By Boris Schlossberg at BK Forex
At first glance there seems to nothing common between Warren Buffett and the chaotic frenzy of the day-trading world that I inhabit. But on closer inspection I realized that there are some striking similarities between the way Mr. Buffett approaches investing and the way I look at trading every day. Both of us try to stay away from risk as much as possible.
The Gordon-Gekko-I-am-Master-of-the-Universe stereotype of Wall Street is actually not how true wealth is built."Have a hunch, bet a bunch" is not the the cornerstone of success of the great investors.
If you listen carefully to what Buffett says you realize that wealth is built by giving yourself a much bigger "margin for error" than most people think is necessary. In his latest letter to the shareholders, Buffett talks about the insurance business. He states that it is not enough to just understand the risks involved in the transaction and to price that risk correctly. To be truly successful in business you need to be able to walk away if the buyer of the policy isn't willing to pay your price.

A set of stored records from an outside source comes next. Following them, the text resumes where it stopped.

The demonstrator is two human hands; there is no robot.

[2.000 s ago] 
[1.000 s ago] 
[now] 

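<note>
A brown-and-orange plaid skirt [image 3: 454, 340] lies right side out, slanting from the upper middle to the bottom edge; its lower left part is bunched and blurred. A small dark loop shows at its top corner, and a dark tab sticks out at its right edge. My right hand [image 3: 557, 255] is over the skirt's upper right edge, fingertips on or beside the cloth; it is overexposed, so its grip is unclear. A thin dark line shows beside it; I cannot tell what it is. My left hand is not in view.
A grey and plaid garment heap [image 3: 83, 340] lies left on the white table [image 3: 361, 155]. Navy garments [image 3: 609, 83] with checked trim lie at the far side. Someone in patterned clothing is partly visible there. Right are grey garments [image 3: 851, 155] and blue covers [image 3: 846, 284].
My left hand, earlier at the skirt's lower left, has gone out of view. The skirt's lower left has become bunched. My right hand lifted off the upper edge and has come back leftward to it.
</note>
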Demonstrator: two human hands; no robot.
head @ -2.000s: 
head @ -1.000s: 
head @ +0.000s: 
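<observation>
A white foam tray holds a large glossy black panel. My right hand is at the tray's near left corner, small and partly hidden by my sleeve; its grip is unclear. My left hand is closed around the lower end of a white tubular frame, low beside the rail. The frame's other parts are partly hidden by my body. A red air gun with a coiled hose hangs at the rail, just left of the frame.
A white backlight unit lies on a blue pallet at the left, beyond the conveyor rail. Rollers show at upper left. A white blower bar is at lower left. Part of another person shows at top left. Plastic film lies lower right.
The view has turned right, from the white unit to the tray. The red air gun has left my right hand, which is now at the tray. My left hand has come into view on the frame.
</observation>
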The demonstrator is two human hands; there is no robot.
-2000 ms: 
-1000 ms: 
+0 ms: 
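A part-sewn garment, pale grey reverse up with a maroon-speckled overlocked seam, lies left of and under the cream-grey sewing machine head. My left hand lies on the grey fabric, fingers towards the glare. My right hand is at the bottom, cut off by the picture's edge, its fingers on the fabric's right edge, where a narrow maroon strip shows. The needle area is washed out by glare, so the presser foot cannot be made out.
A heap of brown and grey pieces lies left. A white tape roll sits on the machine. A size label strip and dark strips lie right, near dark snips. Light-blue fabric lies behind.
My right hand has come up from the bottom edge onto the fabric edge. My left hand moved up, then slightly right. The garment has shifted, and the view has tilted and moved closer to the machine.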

This I think is the core secret for all trading and investing success. Simply put, Mr. Buffett's advice boils down to just two simple ideas -- know the full cost of your risk and don't chase price. When you look at the way Mr. Buffett invests it has very little to do with picking a great stock ( although he certainly tries to do his homework) and much more to do with picking a decent stock at a good price.
As investors and traders we all have our narratives for where the market will go. But if we are honest with ourselves we'll admit that no matter how much research we do, the accuracy of our forecasts is largely taken out of our hands. The world is too complex, developments happen faster or slower than we think and of course human beings are rarely rational and their behaviour is often bewilderingly unpredictable.Even if you are right you can be wrong.
A few months back you may have seen The Big Short. Christian Bale portrays Mike Burry who as one of the heroes of the film walks away with billions in profits by betting on the subprime crisis. Yet what is lost on almost everyone in the audience is the fact that Mr. Burry only won his bet by literally taking his investors money hostage. Although he was absolutely right in his investment thesis, the markets refused to move his way for a very long time. Meanwhile he was forced to pay premiums to keep his bets alive, which led to near term losses and calls by his investors to abandon the strategy. Had Mr. Burry not had the clause in his contract that allowed him to lock his investors money -- in short had he not had the "margin of error" to consider the absolute worst scenario -- his bets would have ended worthless and he would have been just another woudda-coudda-shoudda chump on Wall Street instead of becoming a celebrity investor.
What Mr. Buffett teaches is that we can only control two things -- the amount of risk we take on and the price we are willing to pay. One is intimately tied to the other. Mr. Buffett and I could not be more different. As a long term investor he trades time for money while as a short term trader I try to time my money and flip it over as fast as possible. But I'd to think that we both have a healthy respect for risk and more importantly the discipline to never chase price which hopefully puts me on the same road to financial success albeit via a different path.